When the world turned its gaze away from monkeypox—now officially called mpox—Africa was left holding the bag. And the bag, it turns out, was full of viral surprises. A silent surge in infections has swept across at least 13 African countries, pushing local health systems, already buckling under economic strain and political instability, into dangerous territory.
At the heart of the current outbreak is the Democratic Republic of Congo, where over 12,000 suspected cases and at least 580 deaths have been recorded since January. In Sierra Leone and Nigeria, numbers are also climbing at an alarming rate. What’s worse is that 21,000 confirmed cases continent-wide may be a significant undercount, given the woeful lack of diagnostics and reporting infrastructure.
But this isn’t a new virus. Africa has lived with mpox for decades. The difference today is scale, severity, and abandonment.
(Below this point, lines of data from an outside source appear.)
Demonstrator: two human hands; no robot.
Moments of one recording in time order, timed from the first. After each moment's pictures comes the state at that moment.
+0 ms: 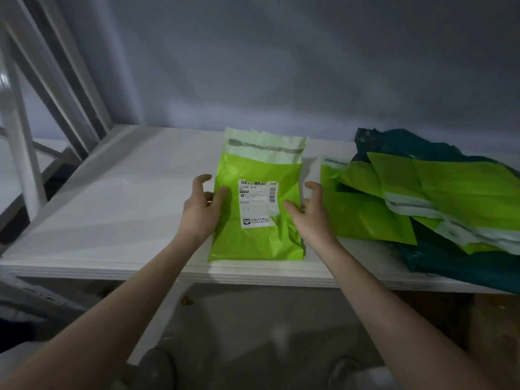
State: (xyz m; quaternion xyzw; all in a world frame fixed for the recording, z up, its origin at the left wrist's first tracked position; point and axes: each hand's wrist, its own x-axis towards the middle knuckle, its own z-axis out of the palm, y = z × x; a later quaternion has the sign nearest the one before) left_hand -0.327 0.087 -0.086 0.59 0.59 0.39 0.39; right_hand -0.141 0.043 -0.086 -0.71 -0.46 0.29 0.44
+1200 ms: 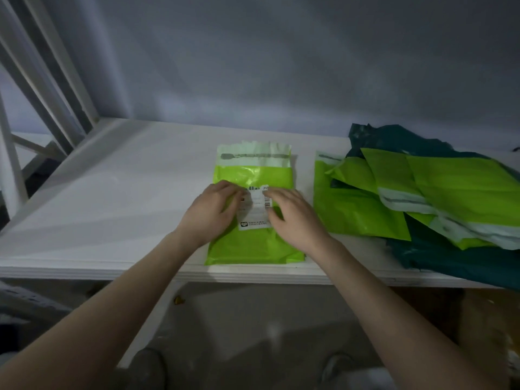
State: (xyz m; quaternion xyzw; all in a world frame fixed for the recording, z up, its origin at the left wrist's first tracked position) left_hand -0.318 0.095 -0.097 0.83 0.46 0.25 0.21; right_hand -0.141 0.038 -0.080 -0.64 -0.74 0.11 0.17
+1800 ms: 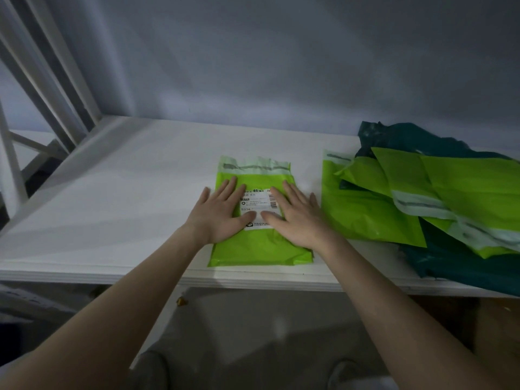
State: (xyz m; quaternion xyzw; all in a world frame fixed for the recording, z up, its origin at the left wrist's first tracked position) left_hand -0.309 0.114 -0.114 0.85 0.51 0.00 0.16; right_hand -0.126 0.065 -0.103 -0.69 -0.71 0.15 0.00
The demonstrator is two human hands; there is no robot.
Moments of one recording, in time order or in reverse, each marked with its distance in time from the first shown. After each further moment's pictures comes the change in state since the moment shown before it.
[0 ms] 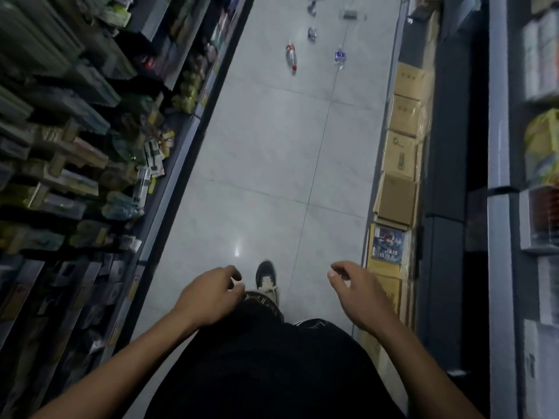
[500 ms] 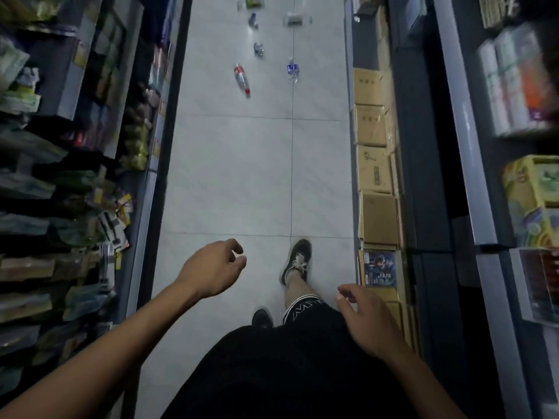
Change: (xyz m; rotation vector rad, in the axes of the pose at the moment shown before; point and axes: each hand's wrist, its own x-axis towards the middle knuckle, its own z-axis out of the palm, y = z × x) left_hand 0.264 0.143 -0.173 0.121 -0.052 0.129; right_hand 0.173 -0.004 -0.099 0.109 0.047 0.201
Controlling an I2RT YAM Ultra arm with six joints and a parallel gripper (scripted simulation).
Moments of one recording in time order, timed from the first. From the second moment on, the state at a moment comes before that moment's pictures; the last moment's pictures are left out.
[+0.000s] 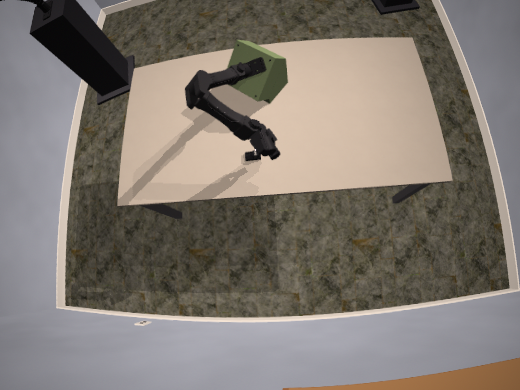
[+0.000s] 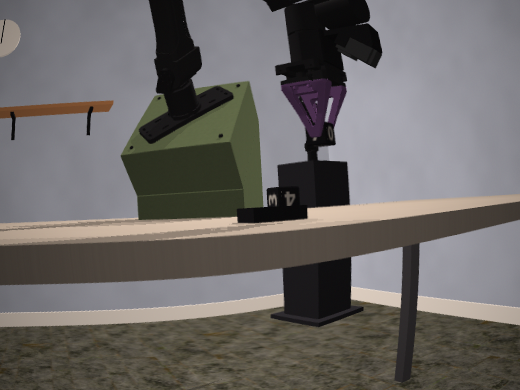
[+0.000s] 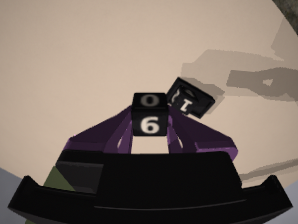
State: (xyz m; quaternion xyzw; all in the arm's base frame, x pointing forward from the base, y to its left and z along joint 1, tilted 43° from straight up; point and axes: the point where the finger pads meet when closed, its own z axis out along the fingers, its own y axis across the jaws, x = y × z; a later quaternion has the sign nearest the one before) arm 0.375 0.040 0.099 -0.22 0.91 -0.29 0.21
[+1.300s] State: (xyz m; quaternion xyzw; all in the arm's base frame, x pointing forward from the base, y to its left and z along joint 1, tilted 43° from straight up) arm 0.371 0.063 0.082 0.01 0.93 -0.25 0.27
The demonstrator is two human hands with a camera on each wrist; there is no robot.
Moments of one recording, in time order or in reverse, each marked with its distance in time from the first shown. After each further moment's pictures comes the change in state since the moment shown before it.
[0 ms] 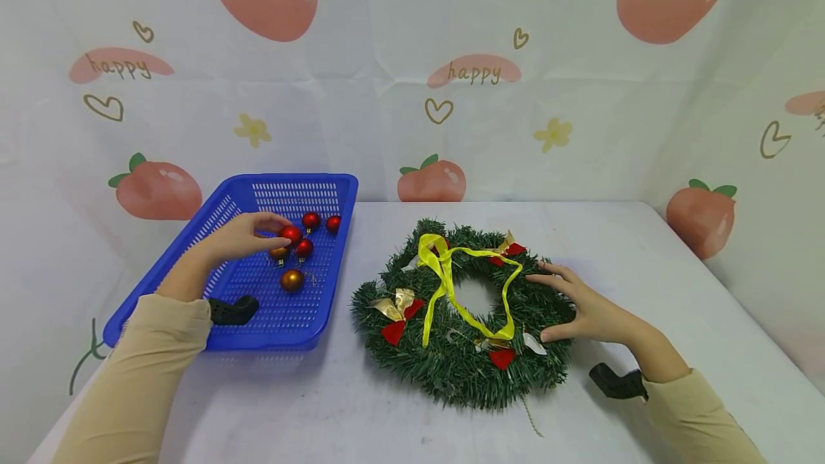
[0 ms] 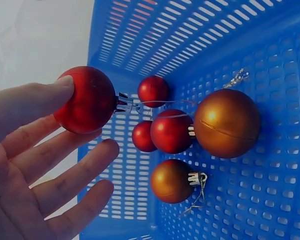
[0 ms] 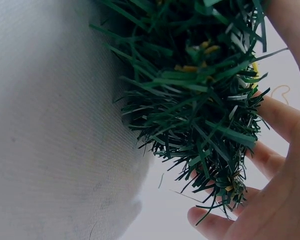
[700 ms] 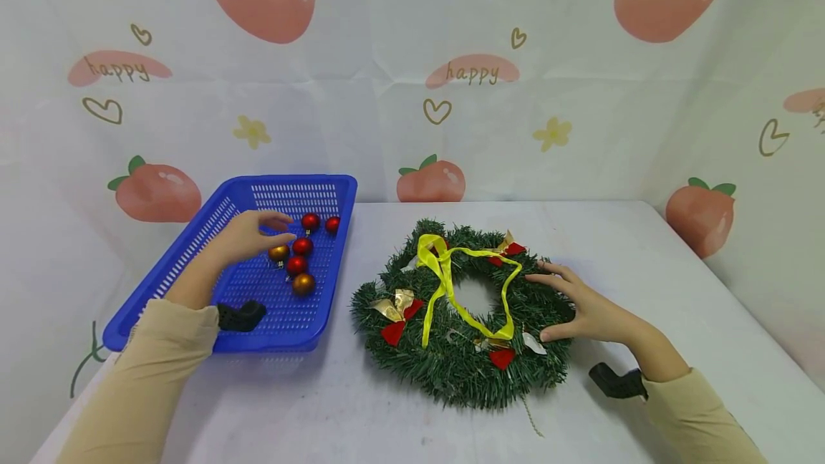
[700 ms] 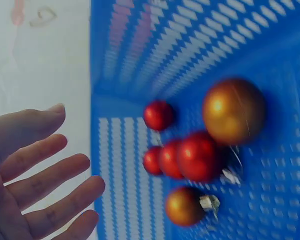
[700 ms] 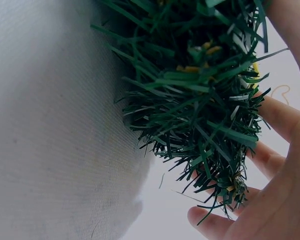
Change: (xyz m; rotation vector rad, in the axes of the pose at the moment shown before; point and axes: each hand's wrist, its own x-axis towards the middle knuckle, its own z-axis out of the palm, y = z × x) left_hand 0.000 0.017 0.004 0.096 0.107 0.003; right_hand 0.000 0.001 0.001 -0.001 0.008 -0.017
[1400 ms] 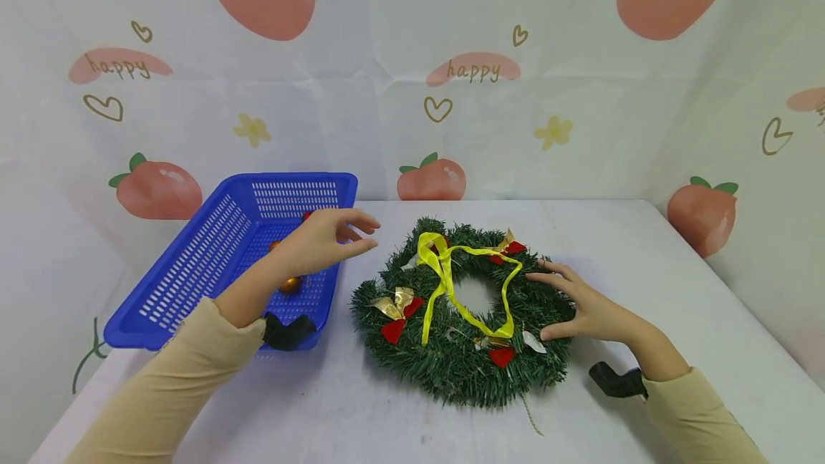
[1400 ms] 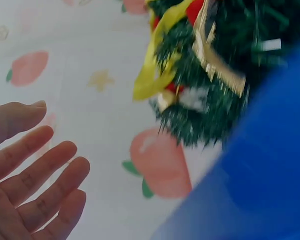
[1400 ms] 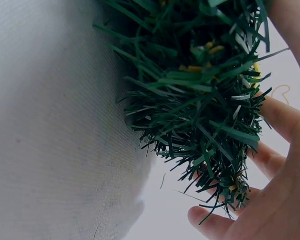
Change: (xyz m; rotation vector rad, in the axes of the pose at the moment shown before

As global interest waned following the 2022 international flare-up—where Europe and the U.S. experienced temporary waves—donor countries quickly rerouted their public health funding elsewhere. What followed was a collapse in vaccine delivery programs and disease surveillance initiatives across much of Central and West Africa.
Dr. John Nkengasong, Africa CDC’s former director, summed it up bluntly in a recent interview: “We are on our own now.” He wasn’t exaggerating. The U.S. slashed its mpox aid by more than 80% in 2024, while European funds once earmarked for African health programs have been diverted to internal health crises and support for Ukraine.
In the DRC, health workers are struggling to keep pace with the outbreak. Clinics in rural areas are without gloves, rapid tests, or cold-chain infrastructure to preserve vaccines. Some communities, fearing stigma or mistaking symptoms for smallpox, turn to traditional healers, delaying treatment and increasing transmission.
Mpox, unlike COVID-19, spreads through close physical contact, often within households or through sexual networks. It causes fever, swollen lymph nodes, and painful skin lesions. In African contexts, especially among children and immunocompromised individuals, the virus can be fatal. It’s not just a public health crisis; it’s a humanitarian one.
Compounding the problem is misinformation. Social media-fueled rumors are spreading faster than the virus itself. In Nigeria’s northern states, conspiracy theories about foreign vaccines being tools of population control have triggered a drop in vaccination willingness. Uganda, still healing from recent Ebola scares, faces similar vaccine hesitancy, now exacerbated by a lack of trust in authorities.
Meanwhile, WHO has issued repeated warnings, urging donor countries not to abandon Africa to what it calls a “vaccine apartheid.” But their calls have met diplomatic silence. Even vaccine manufacturers have little incentive to produce JYNNEOS or ACAM2000—the two primary mpox vaccines—without guaranteed large-scale orders. African governments, dealing with debt burdens and inflation, can’t foot the bill alone.
This brings us to a question no one really wants to answer: What happens if this outbreak spins further out of control?
Public health experts warn that if unchecked, mpox could mutate further, increasing its transmissibility or resistance to existing treatments. The fact that the virus now affects urban populations as much as rural ones—due to migration, trade routes, and conflict-driven displacement—is a red flag. Urban outbreaks are notoriously hard to control without coordinated, well-funded responses.
The irony is bitter. Africa, which received the world’s sympathy and support during the early COVID-19 vaccine rollout delay, is now a ghost on the radar. There are no headlines on CNN, no pledging conferences, no calls for “equity.” Just doctors, nurses, and exhausted health ministries scrambling to stop a preventable outbreak from becoming a continent-wide catastrophe.
And yet, it isn’t all grim. Some local innovations offer hope. In Nigeria, a startup has developed a drone-based delivery system for vaccines and test kits to remote villages. In Uganda, community radio is being used to counter disinformation. Senegal’s Pasteur Institute is ramping up regional testing capacity.
But these isolated wins can’t replace a global strategy—or funding. Without urgent international support, mpox may soon become Africa’s next chronic burden, like malaria and TB, silently killing and quietly ignored.
In the words of Dr. Amina Gaye, a Sierra Leonean virologist: “This isn’t just a virus problem. It’s a values problem. Whose lives matter, and when?”
That’s the question hanging over this outbreak—and over every silent, swelling crisis the world refuses to see.